According to IMDb.com, the original tag line for this movie was “It's the battle of the sexes as savage planet women attack female space invaders!” The person who thought this one up (perhaps the same person who named the film) apparently had never actually watched it. There are no prehistoric women on this planet; they all had to be supplied by visiting spacecraft. Also, never at any time in this film does one female attack another. It might have been a more interesting film if they had. They did set an iguana on fire though—a move that, if done in this day and age, would send PETA into conniptions.

The host segments focus on a bizarre storyline involving an apparent scheme of Isaac Asimov’s to build a Korean doomsday satellite that will beam horn-rimmed glasses and fake sideburns onto all those who oppose him. The Korean translated manual and the ‘Bot’s philosophical argument are quite funny, and it’s a treat to hear Mike Nelson as the satellite, but the rest of it is just really, really weird. Also, the references to films later in the season during the last host segment are evidence that a few of these episodes are not numbered in the order that they were shown.

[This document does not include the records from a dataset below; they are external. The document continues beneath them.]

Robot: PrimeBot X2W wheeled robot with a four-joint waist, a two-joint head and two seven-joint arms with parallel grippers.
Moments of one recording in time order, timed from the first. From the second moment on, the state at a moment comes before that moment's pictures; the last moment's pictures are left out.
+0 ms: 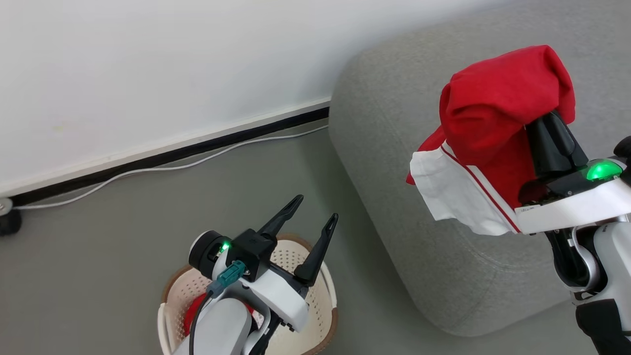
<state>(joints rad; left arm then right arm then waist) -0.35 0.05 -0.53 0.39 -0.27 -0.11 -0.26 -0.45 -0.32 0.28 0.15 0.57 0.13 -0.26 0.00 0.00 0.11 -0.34</state>
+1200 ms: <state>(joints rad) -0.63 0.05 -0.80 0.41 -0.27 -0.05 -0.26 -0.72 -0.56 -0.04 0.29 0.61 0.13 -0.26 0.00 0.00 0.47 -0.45</state>
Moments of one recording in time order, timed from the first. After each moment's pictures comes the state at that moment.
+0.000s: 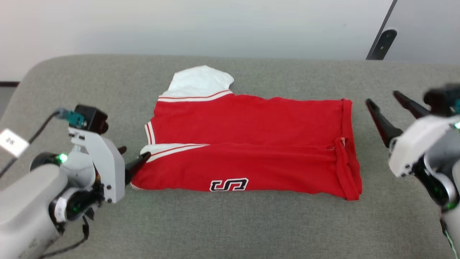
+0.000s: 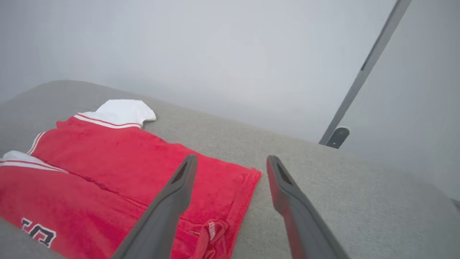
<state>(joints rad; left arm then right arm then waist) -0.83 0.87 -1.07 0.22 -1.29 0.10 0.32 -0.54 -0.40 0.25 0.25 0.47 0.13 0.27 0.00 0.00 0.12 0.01</state>
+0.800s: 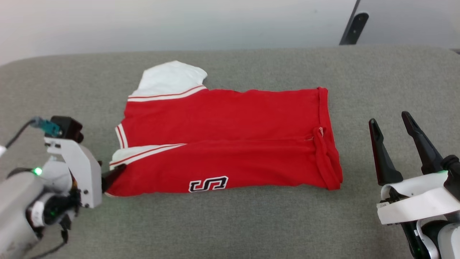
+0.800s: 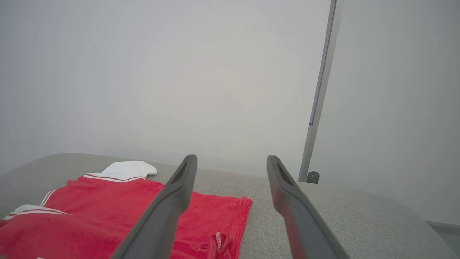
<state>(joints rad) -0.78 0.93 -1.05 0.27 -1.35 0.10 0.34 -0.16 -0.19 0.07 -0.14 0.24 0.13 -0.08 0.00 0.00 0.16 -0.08</state>
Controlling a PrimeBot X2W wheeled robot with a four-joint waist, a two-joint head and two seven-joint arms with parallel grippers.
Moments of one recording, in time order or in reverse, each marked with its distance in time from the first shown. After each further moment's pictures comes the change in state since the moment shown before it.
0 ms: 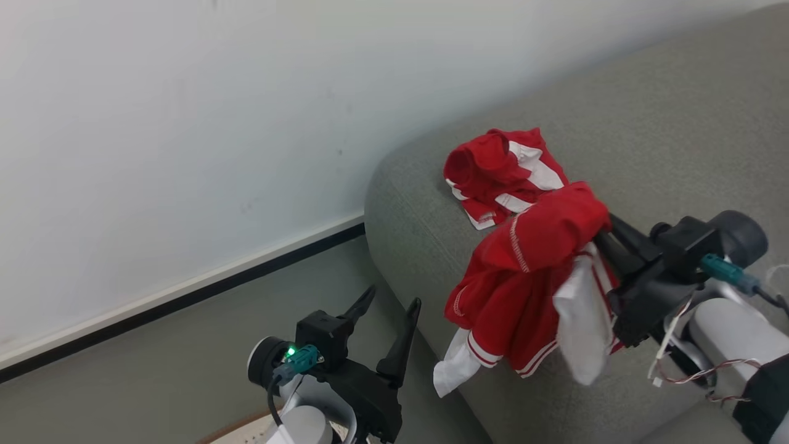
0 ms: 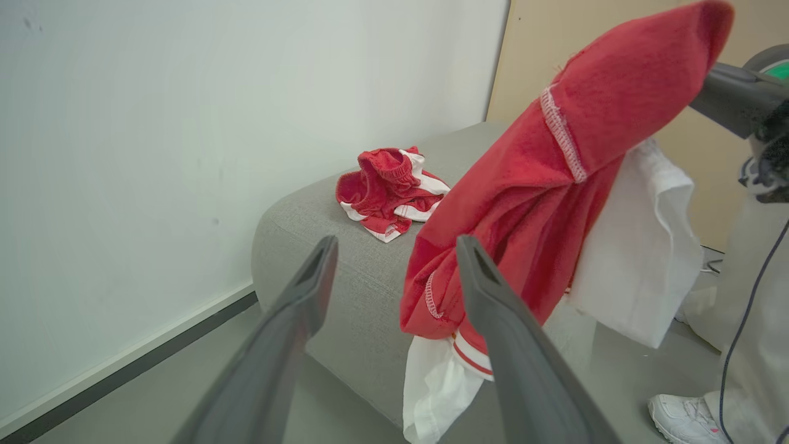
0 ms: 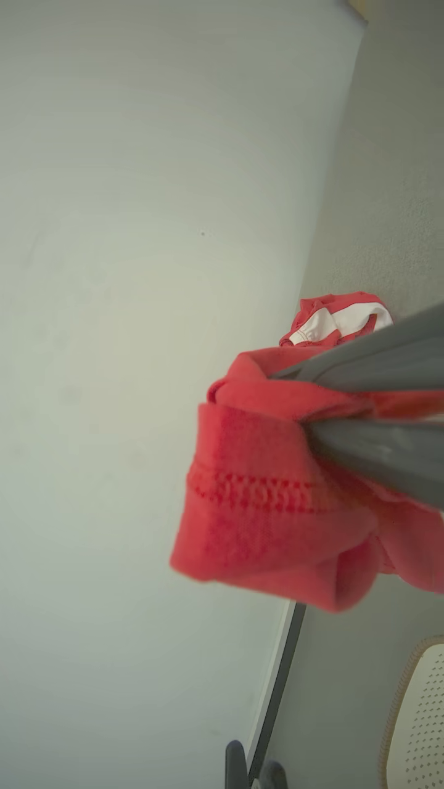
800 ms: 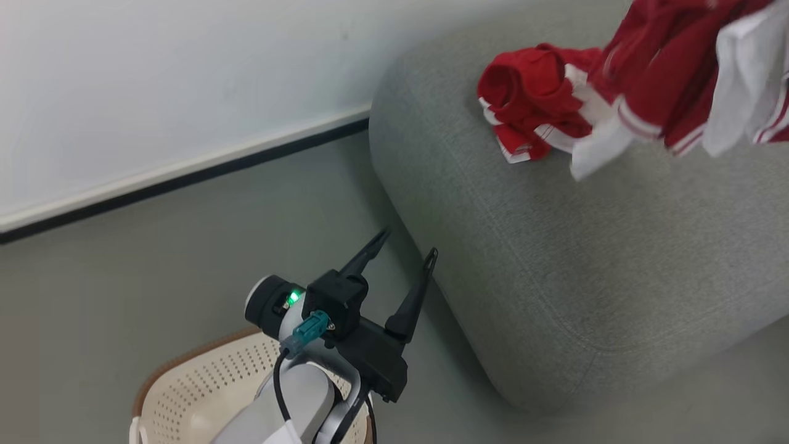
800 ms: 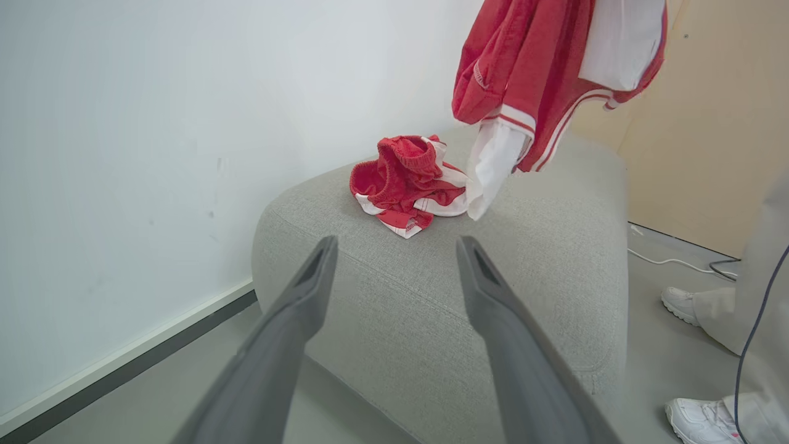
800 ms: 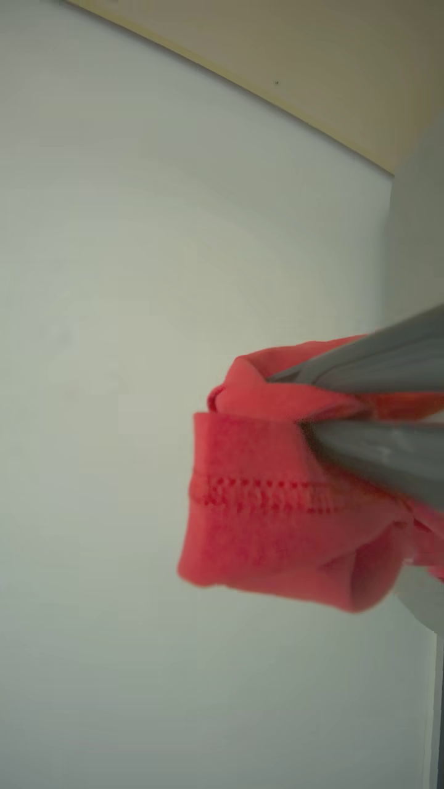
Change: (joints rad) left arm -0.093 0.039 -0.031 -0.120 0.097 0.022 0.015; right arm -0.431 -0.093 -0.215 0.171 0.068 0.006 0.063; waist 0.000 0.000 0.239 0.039
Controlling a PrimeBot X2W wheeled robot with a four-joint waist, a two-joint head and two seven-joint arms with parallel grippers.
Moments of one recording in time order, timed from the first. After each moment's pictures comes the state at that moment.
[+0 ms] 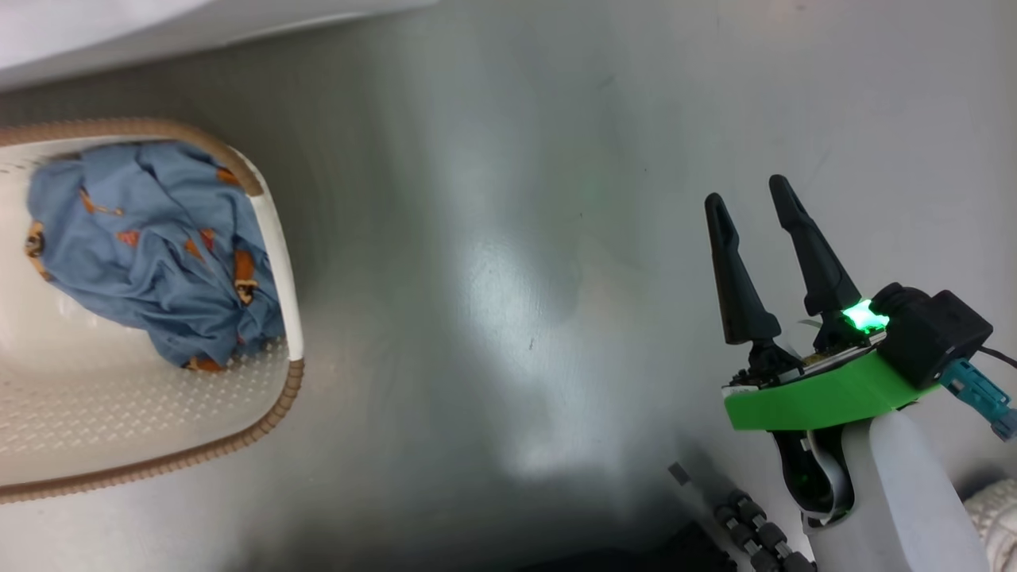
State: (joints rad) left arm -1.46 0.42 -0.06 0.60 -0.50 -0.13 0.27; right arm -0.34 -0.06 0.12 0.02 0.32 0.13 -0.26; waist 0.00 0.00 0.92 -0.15
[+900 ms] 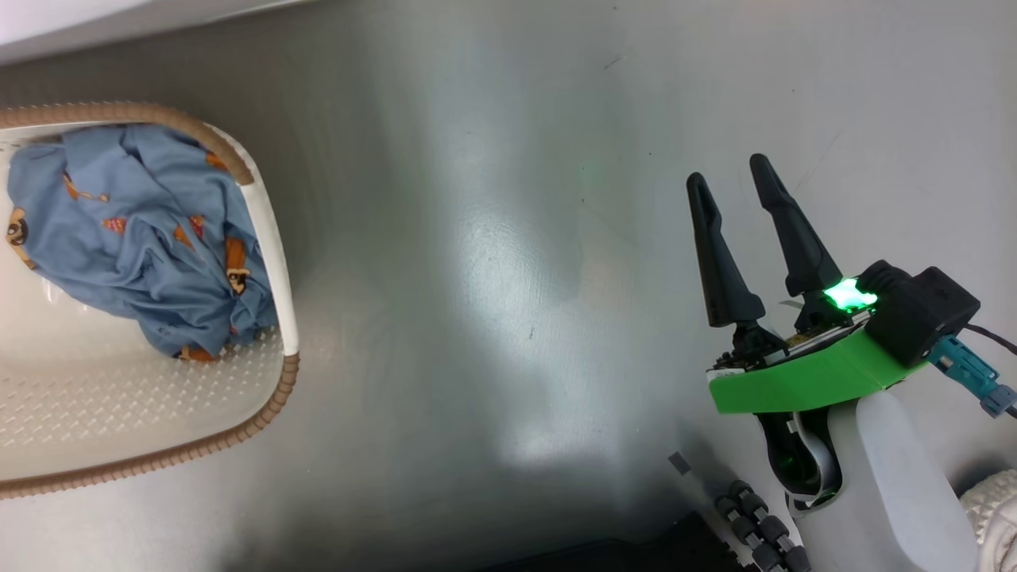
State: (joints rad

There are a couple of MST3K regulars in this film. Wendell Corey (who played Admiral King) can also be seen as Jim Graf in Agent for H.A.R.M. where an entirely different Satellite crew of mocks him for seeming to be drunk in every scene. He seems to be drunk in this movie, too. John Agar (the doctor) is every bit as pompous and annoying in this movie as he is in The Revenge of the Creature and The Mole People. This film also contains the exclamation “Hi-Keeba!” (delivered by Paul Gilbert as the goofy engineer), perhaps the most quoted MST3K line of all time. Gilbert is supposed to be comic relief but, like everything else in the movie, comes off forced and unconvincing. Still, the movie is brightly colored and moves quickly, and the quips are funny. It’s definitely an episode worth watching.